長髮少女道:「話雖然有理,卻人心難測,焉知你將谷姑娘帶來此處不施以非禮。」

忽聞短裝漢子大喝道:「胡說,姑娘何妨請入,將谷姑娘交你,在下立即就走,日後谷姑娘如有三長兩短,惟姑娘是問。」

長髮少女以劍護胸,疾若驚鴻般一掠閃入,只見谷中鳳躺在壁角,短裝漢子相距甚遠,目蘊怒光逼視著自己。

忽聞谷中鳳驚噫出聲道:「閣下莫非是南……」

短裝漢子忙道:「正是在下,谷姑娘不可道出在下來歷。」

谷中鳳心胸只覺舒然開朗,嬌笑道:「少俠易容之術委實巧奪天工,神鬼難分,如非怒極出聲露出破綻,此刻我仍蒙在鼓中,邱姑娘,趕來相救之情銘感五內,他日必有以報德。」

長髮少女剪水雙眸仔細打量了短裝漢子兩眼,道:「你是何人,似無須如此隱秘!」

短裝漢子答道:「在下無意與令兄妹結怨,今日若以本來面目相見,將後必招來無窮紛擾。
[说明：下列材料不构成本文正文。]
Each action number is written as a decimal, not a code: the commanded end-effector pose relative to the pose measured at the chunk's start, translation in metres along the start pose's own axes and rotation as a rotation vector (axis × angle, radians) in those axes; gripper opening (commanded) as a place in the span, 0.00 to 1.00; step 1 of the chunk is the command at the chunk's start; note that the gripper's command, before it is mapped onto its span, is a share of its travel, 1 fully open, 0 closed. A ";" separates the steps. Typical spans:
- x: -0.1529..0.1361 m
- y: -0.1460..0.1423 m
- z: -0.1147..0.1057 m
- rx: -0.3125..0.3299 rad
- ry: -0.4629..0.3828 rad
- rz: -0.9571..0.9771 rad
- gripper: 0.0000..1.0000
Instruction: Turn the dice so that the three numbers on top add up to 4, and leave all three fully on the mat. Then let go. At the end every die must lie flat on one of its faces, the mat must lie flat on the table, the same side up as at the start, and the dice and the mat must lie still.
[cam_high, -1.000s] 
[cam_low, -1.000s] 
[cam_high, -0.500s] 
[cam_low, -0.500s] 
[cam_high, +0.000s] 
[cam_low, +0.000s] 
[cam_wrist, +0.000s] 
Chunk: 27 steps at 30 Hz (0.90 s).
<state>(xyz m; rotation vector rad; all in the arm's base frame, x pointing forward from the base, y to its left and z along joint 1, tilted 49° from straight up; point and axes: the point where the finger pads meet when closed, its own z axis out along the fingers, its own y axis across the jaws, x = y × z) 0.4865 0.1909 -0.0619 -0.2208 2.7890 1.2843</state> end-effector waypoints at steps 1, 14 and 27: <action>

」

長髮少女冷笑道:「我習性不伸手則已,一經伸手務須水落石出,尊駕如不以本來面目相見,恐不易善了。」

谷中鳳道:「邱姑娘何必強人所難?」

短裝漢子尚有事待辦,聞言心中大急,又不耐與長髮少女糾纏不休,一時之間僵在那裡不知所措。

長髮少女寒著一張臉,手引劍訣蓄勢待發。

短裝漢子忽長嘆一聲道:「姑娘既然堅持,在下何吝以本來面目相見,但須姑娘守秘,即是令兄亦不可吐露。」

長髮少女略一沉吟道:「好,姑娘答應你!」她出於好奇,瞧瞧此人容貌是何來歷。

短裝漢子道:「姑娘若日後口不應心……」

長髮少女怒道:「不得好死,這準行了吧!」

短裝漢子道:「言重了,姑娘請稍待。」匆匆望洞後走去。

須臾走出一個面如冠玉,丰神俊逸的南宮鵬飛。

長髮少女不禁一呆,詫道:「原來是你!」

南宮鵬飛答道:「不錯正是在下。」

谷中鳳只覺一怔道:「你們兩人原是舊識。」

南宮鵬飛道:「這位姑娘昨晚曾至三星鏢局踩探,不意而遇,所以相識。」

長髮少女忽嫵媚一笑道:「如此我倒錯怪了少俠了,恕我不知不罪,我尚須探視家兄,片刻即回,務須等候我。」說著飛身疾閃出洞而去。

谷中鳳道:「少俠趕快施救,不然我要急死了。」

南宮鵬飛忽疾伸兩指,點在谷中鳳睡穴上。

谷中鳳嗯了一聲熟睡過去。

南宮鵬飛取出一支線香,用火鐮石點燃紙媒,燃著線香,香菸嫋嫋升起,慢慢吹入谷中鳳鼻中。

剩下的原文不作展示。